Dimension score for sources score dimension: Data currency score service 404 computes a dimension score for the sources score dimension by using the following algorithm:
Dimension score=the minimum score of the data currency scores of the input columns, where the input columns is the list of all columns that lineage service 406 reports as being an input source for the data element whose data currency score is being computed. In a typical case, the resulting dimension score is the data currency score of a single input column. But in cases in which the data pipeline employs union logic, the dimension score may be based on a plurality of input columns.
In one embodiment, data currency score service 404 (i) receives a weight of a dimension score of the sources score dimension; (ii) sends a request to a lineage service for an identification of one or more input sources of the data element; (iii) based on the request, receives, from the lineage service, the identification of the one or more input sources; (iv) using the identification of the one or more input sources, retrieves one or more respective data currency scores for the one or more input sources; (v) identifies a minimum score of the retrieved one or more respective data currency scores; and (vi) determines the dimension score of the sources score dimension as being the minimum score.
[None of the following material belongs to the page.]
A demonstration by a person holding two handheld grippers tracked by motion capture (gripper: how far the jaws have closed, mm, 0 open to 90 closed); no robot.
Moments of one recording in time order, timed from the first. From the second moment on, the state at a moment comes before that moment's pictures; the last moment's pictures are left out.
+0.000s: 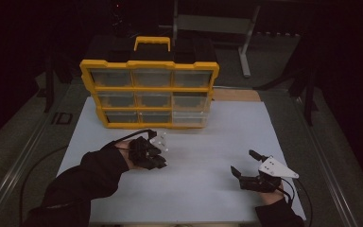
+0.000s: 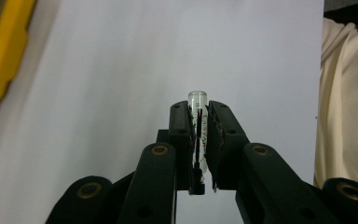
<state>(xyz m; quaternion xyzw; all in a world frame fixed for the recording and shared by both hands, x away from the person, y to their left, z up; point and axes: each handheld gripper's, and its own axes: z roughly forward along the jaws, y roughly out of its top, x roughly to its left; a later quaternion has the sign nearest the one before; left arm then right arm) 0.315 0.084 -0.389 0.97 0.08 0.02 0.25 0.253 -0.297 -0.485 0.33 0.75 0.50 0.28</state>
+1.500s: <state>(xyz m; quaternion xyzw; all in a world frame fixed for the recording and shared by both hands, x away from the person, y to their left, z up) 0.348 0.067 -0.271 0.96 0.04 0.07 0.28 0.252 -0.296 -0.484 0.33 0.75 0.50 0.29</state>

In one embodiment, data currency score service 404 determines a currency score of a table by (i) determining data currency scores of respective columns of the table as weighted averages of dimension scores of currency dimensions of the columns by using the above-described computation of the data currency score for each column and (ii) determining a data currency score of the table as an average of the data currency scores of the respective columns of the table. Based on the data currency score of the table, the data currency score service 404 evaluates the currency of the data included in the table. In one embodiment, based on the evaluated currency of the data in the table, the data currency score service 404 determines that the data included in the table is stale and performs (or recommends) a remedial action to improve the currency of the data included in the table.